* [ACTIVITY]: Retype the data exactly. Spelling and punctuation stay as they are.

[Dataset excerpts]
###

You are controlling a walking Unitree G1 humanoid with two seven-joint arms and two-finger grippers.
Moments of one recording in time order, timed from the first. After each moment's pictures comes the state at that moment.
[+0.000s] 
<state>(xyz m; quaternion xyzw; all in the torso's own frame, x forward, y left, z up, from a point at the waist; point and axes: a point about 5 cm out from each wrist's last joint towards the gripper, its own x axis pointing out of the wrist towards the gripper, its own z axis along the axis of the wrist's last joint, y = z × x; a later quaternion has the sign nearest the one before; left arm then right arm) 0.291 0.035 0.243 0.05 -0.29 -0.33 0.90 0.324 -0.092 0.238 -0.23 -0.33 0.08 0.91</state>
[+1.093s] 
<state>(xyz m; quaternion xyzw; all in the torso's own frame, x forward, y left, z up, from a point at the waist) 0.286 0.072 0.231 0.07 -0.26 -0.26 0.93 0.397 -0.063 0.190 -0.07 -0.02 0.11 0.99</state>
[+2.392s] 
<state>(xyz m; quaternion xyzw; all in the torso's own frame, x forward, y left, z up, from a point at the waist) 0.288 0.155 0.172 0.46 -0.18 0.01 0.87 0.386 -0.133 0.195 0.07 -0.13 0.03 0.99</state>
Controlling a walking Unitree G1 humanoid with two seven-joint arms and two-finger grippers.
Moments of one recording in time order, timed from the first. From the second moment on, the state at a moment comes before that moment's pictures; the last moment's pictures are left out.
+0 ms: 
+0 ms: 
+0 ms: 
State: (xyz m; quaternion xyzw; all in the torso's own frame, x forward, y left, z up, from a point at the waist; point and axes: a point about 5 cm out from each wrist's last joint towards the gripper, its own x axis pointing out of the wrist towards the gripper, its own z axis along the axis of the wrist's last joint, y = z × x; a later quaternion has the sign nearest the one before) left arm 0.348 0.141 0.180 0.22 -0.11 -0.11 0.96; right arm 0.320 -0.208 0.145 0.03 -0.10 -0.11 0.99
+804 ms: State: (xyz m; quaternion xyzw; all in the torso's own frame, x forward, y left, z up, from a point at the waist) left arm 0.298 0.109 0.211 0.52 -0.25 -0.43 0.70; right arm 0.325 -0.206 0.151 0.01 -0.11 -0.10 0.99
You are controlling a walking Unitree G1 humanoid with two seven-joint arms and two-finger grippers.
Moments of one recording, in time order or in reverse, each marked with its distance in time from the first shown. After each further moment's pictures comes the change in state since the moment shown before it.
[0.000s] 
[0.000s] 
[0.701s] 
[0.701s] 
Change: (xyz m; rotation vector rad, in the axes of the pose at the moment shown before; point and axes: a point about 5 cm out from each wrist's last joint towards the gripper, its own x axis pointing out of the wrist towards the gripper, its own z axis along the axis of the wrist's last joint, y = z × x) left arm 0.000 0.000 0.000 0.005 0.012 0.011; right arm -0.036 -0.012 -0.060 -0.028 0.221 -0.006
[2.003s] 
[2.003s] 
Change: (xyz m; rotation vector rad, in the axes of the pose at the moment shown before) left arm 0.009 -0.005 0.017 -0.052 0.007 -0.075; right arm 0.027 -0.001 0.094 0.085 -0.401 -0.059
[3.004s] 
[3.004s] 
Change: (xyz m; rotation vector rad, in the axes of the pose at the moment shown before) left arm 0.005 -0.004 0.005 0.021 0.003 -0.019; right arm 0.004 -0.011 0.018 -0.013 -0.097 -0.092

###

* [RESULT FOR THIS EXERCISE]:
You are controlling a walking Unitree G1 humanoid with two seven-joint arms and two-finger grippers.
Moments of one recording in time order, timed from the first. After each moment's pictures comes the state at that moment.
[+0.000s] 
<state>(xyz m; quaternion xyzw; all in the torso's own frame, x forward, y left, z up, from a point at the waist; point and axes: a point about 5 cm out from each wrist's last joint towards the gripper, its own x axis pointing out of the wrist towards the gripper, its own z axis along the axis of the wrist's last joint, y = z × x; a later quaternion has the sign nearest the one before; left arm then right arm) 0.291 0.035 0.243 0.05 -0.29 -0.33 0.90 0.324 -0.092 0.238 -0.23 -0.33 0.08 0.91</state>
[+1.093s] 
<state>(xyz m; quaternion xyzw; all in the torso's own frame, x forward, y left, z up, from a point at the waist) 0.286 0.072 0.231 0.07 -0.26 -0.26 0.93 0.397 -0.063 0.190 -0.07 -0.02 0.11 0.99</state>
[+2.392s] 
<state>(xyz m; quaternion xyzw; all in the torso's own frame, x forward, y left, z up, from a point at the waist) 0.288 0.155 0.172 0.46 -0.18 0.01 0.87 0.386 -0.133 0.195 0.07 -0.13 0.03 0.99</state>
Controlling a walking Unitree G1 humanoid with two seven-joint arms and two-finger grippers.
Moments of one recording in time order, timed from the first. From the second moment on, the state at a moment comes before that moment's pictures; the last moment's pictures are left out.
+0 ms: 
+0 ms: 
+0 ms: 
State: (xyz m; quaternion xyzw; all in the torso's own frame, x forward, y left, z up, from a point at the waist; point and axes: a point about 5 cm out from each wrist's last joint towards the gripper, its own x axis pointing out of the wrist towards the gripper, its own z axis along the axis of the wrist's last joint, y = z × x; a later quaternion has the sign nearest the one before) left arm 0.348 0.141 0.180 0.22 -0.11 -0.11 0.96; right arm 0.320 -0.208 0.145 0.03 -0.10 -0.11 0.99
+804 ms: State: (xyz m; quaternion xyzw; all in the torso's own frame, x forward, y left, z up, from a point at the waist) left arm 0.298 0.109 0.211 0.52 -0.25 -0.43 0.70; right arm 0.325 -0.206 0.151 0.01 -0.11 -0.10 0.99
You are controlling a walking Unitree G1 humanoid with two seven-joint arms and two-finger grippers.
Moments of one recording, in time order or in reverse, each marked with its distance in time from the first shown. After each further moment's pictures comes the change in state since the moment shown before it.
[0.000s] 
[0.000s] 
[0.701s] 
[0.701s] 
Change: (xyz m; rotation vector rad, in the axes of the pose at the moment shown before; point and axes: a point about 5 cm out from each wrist's last joint towards the gripper, its own x axis pointing out of the wrist towards the gripper, its own z axis along the axis of the wrist's last joint, y = z × x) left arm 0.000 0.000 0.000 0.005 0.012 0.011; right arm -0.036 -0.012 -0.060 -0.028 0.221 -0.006
[2.003s] 
[2.003s] 
Change: (xyz m; rotation vector rad, in the axes of the pose at the moment shown before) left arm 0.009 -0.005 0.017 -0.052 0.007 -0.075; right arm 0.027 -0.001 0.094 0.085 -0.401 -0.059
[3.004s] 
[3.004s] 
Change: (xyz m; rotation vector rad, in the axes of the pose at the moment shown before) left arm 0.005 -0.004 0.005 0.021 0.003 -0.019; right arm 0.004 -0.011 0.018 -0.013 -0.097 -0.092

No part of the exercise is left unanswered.